I know my little corner of the internet is generally seen as ye olde curiositee shoppe of Asian gaming, but it’s entirely accidental – honest! The truth is I’ve always had a soft spot for good Western games, even if I don't show it very often. Ecstatica is one that caught my eye thanks to the enthusiastic press it received in Edge magazine and other similar outlets back in the ancient past that is 1994, however as I didn’t own a PC until long after the fact finding the opportunity and excuse to buy and play it didn’t come around until a few weeks ago.
Ecstatica’s most immediately obvious draw is it’s graphical style that relies mostly on ellipsoids rather than polygons to create just about everything you can see that’s not a bookshelf, doorway, table, or other perfectly-flat object. The thinking behind this was to create environments and characters that looked more natural than the pointy-faced weirdos found in other titles released around the same sort of time and on the whole, this unusual approach works. Far from being another Ballz, Ecstatica looks and behaves like any other ‘real’ 3D game, with characters being correctly obscured by foreground clutter and player interactions with objects and enemies never looking like an explosion in a ball pool.
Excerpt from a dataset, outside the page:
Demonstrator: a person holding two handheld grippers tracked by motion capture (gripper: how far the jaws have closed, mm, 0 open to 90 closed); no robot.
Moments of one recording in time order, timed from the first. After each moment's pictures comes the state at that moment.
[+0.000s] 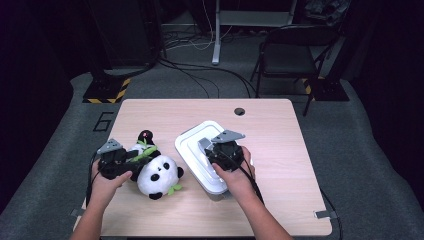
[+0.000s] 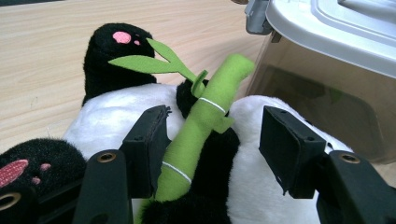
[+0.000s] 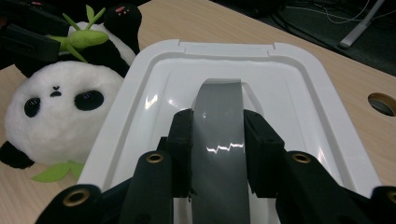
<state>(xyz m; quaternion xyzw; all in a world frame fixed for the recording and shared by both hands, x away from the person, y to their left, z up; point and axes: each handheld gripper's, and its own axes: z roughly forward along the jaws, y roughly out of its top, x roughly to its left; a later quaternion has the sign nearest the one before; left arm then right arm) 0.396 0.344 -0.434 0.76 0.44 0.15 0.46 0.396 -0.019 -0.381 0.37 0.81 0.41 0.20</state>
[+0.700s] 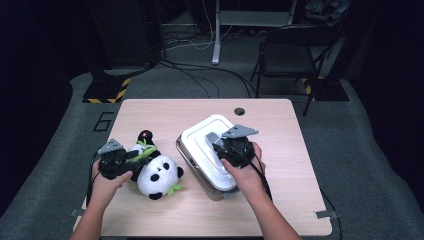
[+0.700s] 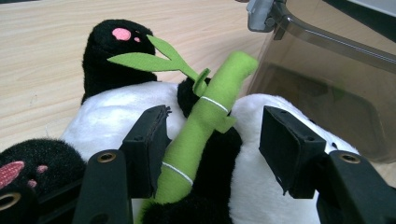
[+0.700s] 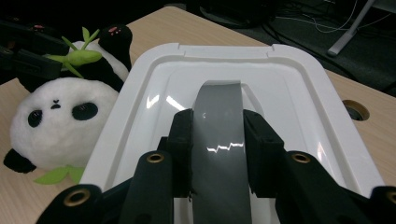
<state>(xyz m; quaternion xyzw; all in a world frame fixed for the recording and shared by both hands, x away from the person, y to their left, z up) 0.397 0.343 -0.437 0.76 0.45 0.16 0.46 0.392 -0.044 -0.358 0.38 0.79 0.43 0.21</state>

Animations are consistently expressive and deliberately exaggerated, showing off fluid cartoon-like movement that compliments the brightly-coloured cast well. There’s a lot of unique reactions too, so well integrated into the game that when I got bowled over by that bloody werewolf or dragged off to a secret underground troll lair I just assumed I was watching a cutscene and not ‘allowed’ to move or escape myself.
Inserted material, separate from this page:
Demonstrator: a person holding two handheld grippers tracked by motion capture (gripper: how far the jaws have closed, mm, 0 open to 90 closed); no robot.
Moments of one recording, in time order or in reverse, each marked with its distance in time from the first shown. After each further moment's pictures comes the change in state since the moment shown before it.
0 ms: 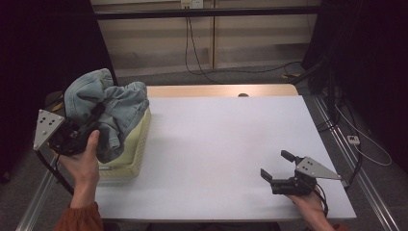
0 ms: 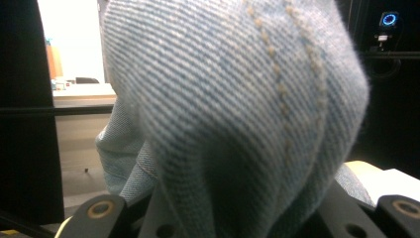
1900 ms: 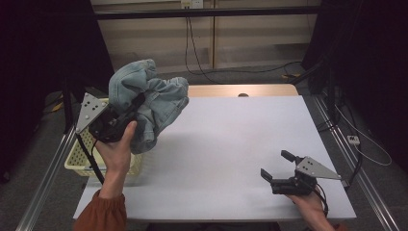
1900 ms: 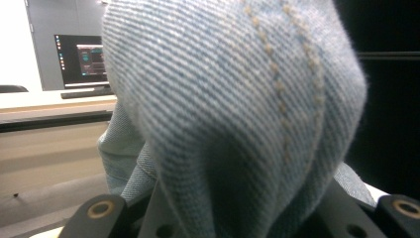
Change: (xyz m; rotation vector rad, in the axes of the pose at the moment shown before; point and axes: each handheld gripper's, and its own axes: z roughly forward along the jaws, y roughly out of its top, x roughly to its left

The visual flourishes are certainly endearing but Ecstatica’s not a perfect game, and at times it feels like two people saying ‘We’ve got this fancy ellipsoid engine - now what the hell do we do with it?’ and trying to work out the question as they go along, resulting in a game filled with lots of really cool ideas that are executed in a well-meaning but ultimately wonky fashion. You best-guess your health based on whether you’re standing up straight or hunched over limping, and to view the items you’re carrying you glance at your character’s hands, as they have no other way of transporting collectables. This is a nice idea in theory but what it means in practise is one slot is almost always occupied by a weapon (a necessity if you want to escape the larger enemies that doggedly pursue you, will wait outside doors for you to come back, and can outrun you), with just one single slot left free for key items. To illustrate why this is an issue – there’s a very important ‘Do this or never finish the game’ puzzle that requires you to fetch and carry three items back to a particular spot in the village, and if you put them down somewhere along the way (which can happen if you’re trying to pick something else up and have to run from a sudden ambush) you have no way at all of tracking where you left them, forcing you to reload an earlier save or at worst, creating an unwinnable scenario as you search in vain for an object three pixels long in a sea of tall grass.
Another major issue is sadly the tone of the game – the back of the box claims Ecstatica is ‘A nightmare like none you’ve experienced before’ and ‘terrifying’, but it actually comes across more like Monty Python’s Black Knight than anything truly scary; the hero’s cowardly-clumsy personality is amusing but it also completely undermines the imagery of priests swinging from a noose in the church and women impaled on tables, and seeing the main enemies get together in the bar for a chin-wag celebrating your demise would have been better off kept as a post-credits ‘blooper reel’ style bonus than compulsory viewing after death – can you imagine Silent Hill 2’s Pyramid Head sitting on a chair saying to some horrific mutated nurse ‘Cor, this bloke must’ve really fancied his missus to come back ‘ere!’ as James’ corpse swings from the rafters? It’s as mood-killing and ridiculous as that. In isolation the strange-horror locations look the part and the black-comedy bits work well – but not together.
But even with these issues Ecstatica isn’t a bad game, just a flawed one that wants to shoot really high but isn’t quite sure what it’s aiming at – it’s certainly unique enough to be well worth spending a weekend experiencing the utter madness contained within first-hand. You’ll definitely have an enjoyable time stumbling around the village of Tirich and getting suddenly killed in many, many, ways; but I wouldn’t recommend trying to play it ‘properly’ as item hunting is frustrating and their intended usage far too obscure, even before you have to worry about dying instantly to invisible traps.